[Extracted records]
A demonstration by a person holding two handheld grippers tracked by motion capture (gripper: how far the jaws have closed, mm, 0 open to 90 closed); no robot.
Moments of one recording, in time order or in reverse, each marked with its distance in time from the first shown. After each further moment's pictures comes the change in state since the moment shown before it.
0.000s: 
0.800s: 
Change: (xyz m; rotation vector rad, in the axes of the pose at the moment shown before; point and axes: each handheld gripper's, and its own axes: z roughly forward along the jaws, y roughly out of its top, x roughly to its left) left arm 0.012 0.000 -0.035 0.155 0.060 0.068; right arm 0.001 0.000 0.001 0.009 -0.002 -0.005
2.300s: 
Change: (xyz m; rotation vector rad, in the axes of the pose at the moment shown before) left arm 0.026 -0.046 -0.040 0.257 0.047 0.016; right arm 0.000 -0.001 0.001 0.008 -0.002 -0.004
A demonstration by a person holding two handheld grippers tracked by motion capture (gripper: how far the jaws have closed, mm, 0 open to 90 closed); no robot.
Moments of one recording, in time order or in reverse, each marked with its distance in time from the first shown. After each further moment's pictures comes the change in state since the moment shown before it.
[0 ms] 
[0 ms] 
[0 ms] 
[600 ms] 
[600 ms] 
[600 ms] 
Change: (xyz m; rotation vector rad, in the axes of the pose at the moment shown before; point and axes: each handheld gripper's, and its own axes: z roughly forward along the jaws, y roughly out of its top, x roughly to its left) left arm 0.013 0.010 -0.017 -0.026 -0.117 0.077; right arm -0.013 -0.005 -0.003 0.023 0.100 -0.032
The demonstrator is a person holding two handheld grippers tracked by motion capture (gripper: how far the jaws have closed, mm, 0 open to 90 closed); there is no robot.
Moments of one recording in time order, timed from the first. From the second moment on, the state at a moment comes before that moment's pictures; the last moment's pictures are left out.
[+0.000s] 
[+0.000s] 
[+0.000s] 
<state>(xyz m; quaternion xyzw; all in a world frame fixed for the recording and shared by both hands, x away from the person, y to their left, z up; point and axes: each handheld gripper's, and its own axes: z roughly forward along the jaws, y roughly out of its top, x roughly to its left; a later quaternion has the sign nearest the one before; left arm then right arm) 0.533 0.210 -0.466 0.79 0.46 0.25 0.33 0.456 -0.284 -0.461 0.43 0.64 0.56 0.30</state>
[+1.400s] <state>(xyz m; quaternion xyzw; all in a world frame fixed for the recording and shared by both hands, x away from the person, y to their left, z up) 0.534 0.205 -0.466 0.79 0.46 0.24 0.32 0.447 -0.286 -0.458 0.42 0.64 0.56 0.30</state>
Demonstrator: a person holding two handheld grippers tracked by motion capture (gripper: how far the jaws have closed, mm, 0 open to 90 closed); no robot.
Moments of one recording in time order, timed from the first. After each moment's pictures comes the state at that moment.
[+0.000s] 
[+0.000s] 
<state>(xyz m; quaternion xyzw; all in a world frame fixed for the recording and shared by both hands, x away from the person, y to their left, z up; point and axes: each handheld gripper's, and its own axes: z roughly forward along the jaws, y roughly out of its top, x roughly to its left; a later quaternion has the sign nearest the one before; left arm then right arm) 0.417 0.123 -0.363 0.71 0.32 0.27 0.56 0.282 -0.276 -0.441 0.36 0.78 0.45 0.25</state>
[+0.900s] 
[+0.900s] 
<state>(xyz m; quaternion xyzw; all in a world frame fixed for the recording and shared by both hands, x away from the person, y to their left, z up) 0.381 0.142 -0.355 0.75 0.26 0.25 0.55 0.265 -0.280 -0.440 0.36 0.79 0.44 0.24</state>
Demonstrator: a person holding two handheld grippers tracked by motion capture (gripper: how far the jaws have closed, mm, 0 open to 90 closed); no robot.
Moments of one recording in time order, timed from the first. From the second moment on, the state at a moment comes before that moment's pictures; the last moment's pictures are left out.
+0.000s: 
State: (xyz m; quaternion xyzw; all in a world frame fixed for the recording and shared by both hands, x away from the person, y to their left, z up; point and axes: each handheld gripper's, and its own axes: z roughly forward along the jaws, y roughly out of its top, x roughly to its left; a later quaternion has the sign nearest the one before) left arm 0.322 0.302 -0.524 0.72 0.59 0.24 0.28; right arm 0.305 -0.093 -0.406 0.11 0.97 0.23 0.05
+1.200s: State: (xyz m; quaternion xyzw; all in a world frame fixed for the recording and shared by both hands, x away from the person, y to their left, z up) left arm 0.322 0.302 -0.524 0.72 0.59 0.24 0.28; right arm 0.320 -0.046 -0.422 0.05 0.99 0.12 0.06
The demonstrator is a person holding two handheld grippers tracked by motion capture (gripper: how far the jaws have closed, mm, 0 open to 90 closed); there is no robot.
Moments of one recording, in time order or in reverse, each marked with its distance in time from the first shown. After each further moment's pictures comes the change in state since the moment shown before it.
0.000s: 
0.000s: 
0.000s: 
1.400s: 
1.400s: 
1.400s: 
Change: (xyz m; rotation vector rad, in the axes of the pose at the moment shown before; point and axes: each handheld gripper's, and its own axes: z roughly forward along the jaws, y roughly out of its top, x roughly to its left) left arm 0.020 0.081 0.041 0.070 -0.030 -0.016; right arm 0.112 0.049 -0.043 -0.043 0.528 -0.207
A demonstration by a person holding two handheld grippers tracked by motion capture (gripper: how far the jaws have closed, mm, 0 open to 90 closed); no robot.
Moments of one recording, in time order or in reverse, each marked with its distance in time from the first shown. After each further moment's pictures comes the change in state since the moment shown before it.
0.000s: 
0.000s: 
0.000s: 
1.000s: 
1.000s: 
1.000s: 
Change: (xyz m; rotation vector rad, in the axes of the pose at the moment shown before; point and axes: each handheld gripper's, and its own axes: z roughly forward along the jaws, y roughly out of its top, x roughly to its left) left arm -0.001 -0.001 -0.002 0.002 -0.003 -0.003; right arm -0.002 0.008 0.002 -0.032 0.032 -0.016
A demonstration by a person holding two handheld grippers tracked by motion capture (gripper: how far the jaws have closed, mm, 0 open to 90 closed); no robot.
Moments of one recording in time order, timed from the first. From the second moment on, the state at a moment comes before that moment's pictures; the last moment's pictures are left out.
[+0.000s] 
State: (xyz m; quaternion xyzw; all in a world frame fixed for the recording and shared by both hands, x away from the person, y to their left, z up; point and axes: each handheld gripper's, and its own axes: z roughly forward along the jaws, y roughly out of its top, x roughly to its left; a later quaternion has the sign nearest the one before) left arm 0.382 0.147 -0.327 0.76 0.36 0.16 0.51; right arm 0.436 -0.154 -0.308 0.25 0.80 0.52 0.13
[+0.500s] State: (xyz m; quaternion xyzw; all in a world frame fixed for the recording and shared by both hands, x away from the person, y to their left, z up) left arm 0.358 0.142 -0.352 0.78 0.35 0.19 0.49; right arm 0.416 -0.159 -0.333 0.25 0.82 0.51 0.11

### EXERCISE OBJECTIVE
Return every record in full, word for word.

### EXERCISE OUTPUT
A demonstration by a person holding two handheld grippers tracked by motion capture (gripper: how far the jaws have closed, mm, 0 open to 90 closed); no robot.
Moments of one recording, in time order or in reverse, each marked with its distance in time from the first shown. After each further moment's pictures comes the change in state since the moment shown before it.
0.000s: 
0.800s: 
Change: (xyz m; rotation vector rad, in the axes of the pose at the moment shown before; point and axes: each handheld gripper's, and its own axes: z roughly forward along the jaws, y roughly out of its top, x roughly to its left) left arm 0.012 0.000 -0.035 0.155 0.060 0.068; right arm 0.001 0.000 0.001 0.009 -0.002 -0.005
2.300s: 
Change: (xyz m; rotation vector rad, in the axes of the pose at the moment shown before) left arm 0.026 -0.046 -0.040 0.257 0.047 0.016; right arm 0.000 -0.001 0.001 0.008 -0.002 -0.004
A demonstration by a person holding two handheld grippers tracked by motion capture (gripper: how far the jaws have closed, mm, 0 open to 90 closed); no robot.
Moments of one recording, in time order or in reverse, each marked with its distance in time from the first shown. After each further moment's pictures comes the change in state since the moment shown before it.
[0 ms] 
[0 ms] 
[0 ms] 
[600 ms] 
[600 ms] 
[600 ms] 
Change: (xyz m; rotation vector rad, in the axes of the pose at the moment shown before; point and axes: each handheld gripper's, and its own axes: z roughly forward along the jaws, y roughly out of its top, x roughly to its left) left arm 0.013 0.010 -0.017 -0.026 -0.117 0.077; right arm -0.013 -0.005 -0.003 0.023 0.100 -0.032
The demonstrator is a person holding two handheld grippers tracked by motion capture (gripper: how far the jaws have closed, mm, 0 open to 90 closed); there is no robot.
Moments of one recording in time order, timed from the first. From the second moment on, the state at a moment comes before that moment's pictures; the last moment's pictures are left out.
[+0.000s] 
[+0.000s] 
[+0.000s] 
<state>(xyz m; quaternion xyzw; all in a world frame fixed for the recording and shared by both hands, x away from the person, y to their left, z up; point and axes: each handheld gripper's, and its own axes: z roughly forward along the jaws, y roughly out of its top, x roughly to its left; a later quaternion has the sign nearest the one before; left arm then right arm) 0.533 0.210 -0.466 0.79 0.46 0.25 0.33 0.456 -0.284 -0.461 0.43 0.64 0.56 0.30</state>
[+1.400s] <state>(xyz m; quaternion xyzw; all in a world frame fixed for the recording and shared by both hands, x away from the person, y to their left, z up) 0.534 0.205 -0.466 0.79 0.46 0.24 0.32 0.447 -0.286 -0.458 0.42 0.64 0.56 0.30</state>
Demonstrator: a person holding two handheld grippers tracked by motion capture (gripper: how far the jaws have closed, mm, 0 open to 90 closed); no robot.
Moments of one recording in time order, timed from the first. After each moment's pictures comes the state at that moment.
[+0.000s] 
[+0.000s] 
<state>(xyz m; quaternion xyzw; all in a world frame fixed for the recording and shared by both hands, x away from the person, y to their left, z up; point and axes: each handheld gripper's, and its own axes: z roughly forward along the jaws, y roughly out of its top, x roughly to its left; a later quaternion has the sign nearest the one before; left arm then right arm) 0.417 0.123 -0.363 0.71 0.32 0.27 0.56 0.282 -0.276 -0.441 0.36 0.78 0.45 0.25</state>
[+0.900s] 
[+0.900s] 
<state>(xyz m; quaternion xyzw; all in a world frame fixed for the recording and shared by both hands, x away from the person, y to their left, z up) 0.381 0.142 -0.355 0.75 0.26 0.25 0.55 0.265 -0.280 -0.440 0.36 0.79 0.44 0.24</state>
Demonstrator: a person holding two handheld grippers tracked by motion capture (gripper: how far the jaws have closed, mm, 0 open to 90 closed); no robot.
Moments of one recording in time order, timed from the first. From the second moment on, the state at a moment comes before that moment's pictures; the last moment's pictures are left out.
+0.000s: 
State: (xyz m; quaternion xyzw; all in a world frame fixed for the recording and shared by both hands, x away from the person, y to their left, z up; point and axes: each handheld gripper's, and its own axes: z roughly forward along the jaws, y roughly out of its top, x roughly to its left; a later quaternion has the sign nearest the one before) left arm 0.322 0.302 -0.524 0.72 0.59 0.24 0.28; right arm 0.305 -0.093 -0.406 0.11 0.97 0.23 0.05
+1.200s: State: (xyz m; quaternion xyzw; all in a world frame fixed for the recording and shared by both hands, x away from the person, y to their left, z up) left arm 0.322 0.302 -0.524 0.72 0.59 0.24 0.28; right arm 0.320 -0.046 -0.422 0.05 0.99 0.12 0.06
The demonstrator is a person holding two handheld grippers tracked by motion capture (gripper: how far the jaws have closed, mm, 0 open to 90 closed); there is no robot.
Moments of one recording, in time order or in reverse, each marked with its distance in time from the first shown. After each further moment's pictures comes the change in state since the moment shown before it.
0.000s: 
0.000s: 
0.000s: 
1.400s: 
1.400s: 
1.400s: 
Change: (xyz m; rotation vector rad, in the axes of the pose at the moment shown before; point and axes: each handheld gripper's, and its own axes: z roughly forward along the jaws, y roughly out of its top, x roughly to its left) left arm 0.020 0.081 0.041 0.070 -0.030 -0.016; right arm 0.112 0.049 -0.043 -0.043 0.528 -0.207
A demonstration by a person holding two handheld grippers tracked by motion capture (gripper: how far the jaws have closed, mm, 0 open to 90 closed); no robot.
Moments of one recording, in time order or in reverse, each marked with its distance in time from the first shown. After each further moment's pictures comes the change in state since the moment shown before it.
0.000s: 
0.000s: 
0.000s: 
1.000s: 
1.000s: 
1.000s: 
Change: (xyz m; rotation vector rad, in the axes of the pose at the moment shown before; point and axes: each handheld gripper's, and its own axes: z roughly forward along the jaws, y roughly out of its top, x roughly to its left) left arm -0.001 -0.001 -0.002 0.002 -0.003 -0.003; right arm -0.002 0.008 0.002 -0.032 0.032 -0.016
A demonstration by a person holding two handheld grippers tracked by motion capture (gripper: how far the jaws have closed, mm, 0 open to 90 closed); no robot.
Moments of one recording in time order, timed from the first. From the second moment on, the state at a moment comes before that moment's pictures; the last moment's pictures are left out.
[+0.000s] 
State: (xyz m; quaternion xyzw; all in a world frame fixed for the recording and shared by both hands, x away from the person, y to their left, z up; point and axes: each handheld gripper's, and its own axes: z roughly forward along the jaws, y roughly out of its top, x roughly to its left; a later quaternion has the sign nearest the one before) left arm 0.382 0.147 -0.327 0.76 0.36 0.16 0.51; right arm 0.436 -0.154 -0.308 0.25 0.80 0.52 0.13
[+0.500s] State: (xyz m; quaternion xyzw; all in a world frame fixed for the recording and shared by both hands, x away from the person, y to their left, z up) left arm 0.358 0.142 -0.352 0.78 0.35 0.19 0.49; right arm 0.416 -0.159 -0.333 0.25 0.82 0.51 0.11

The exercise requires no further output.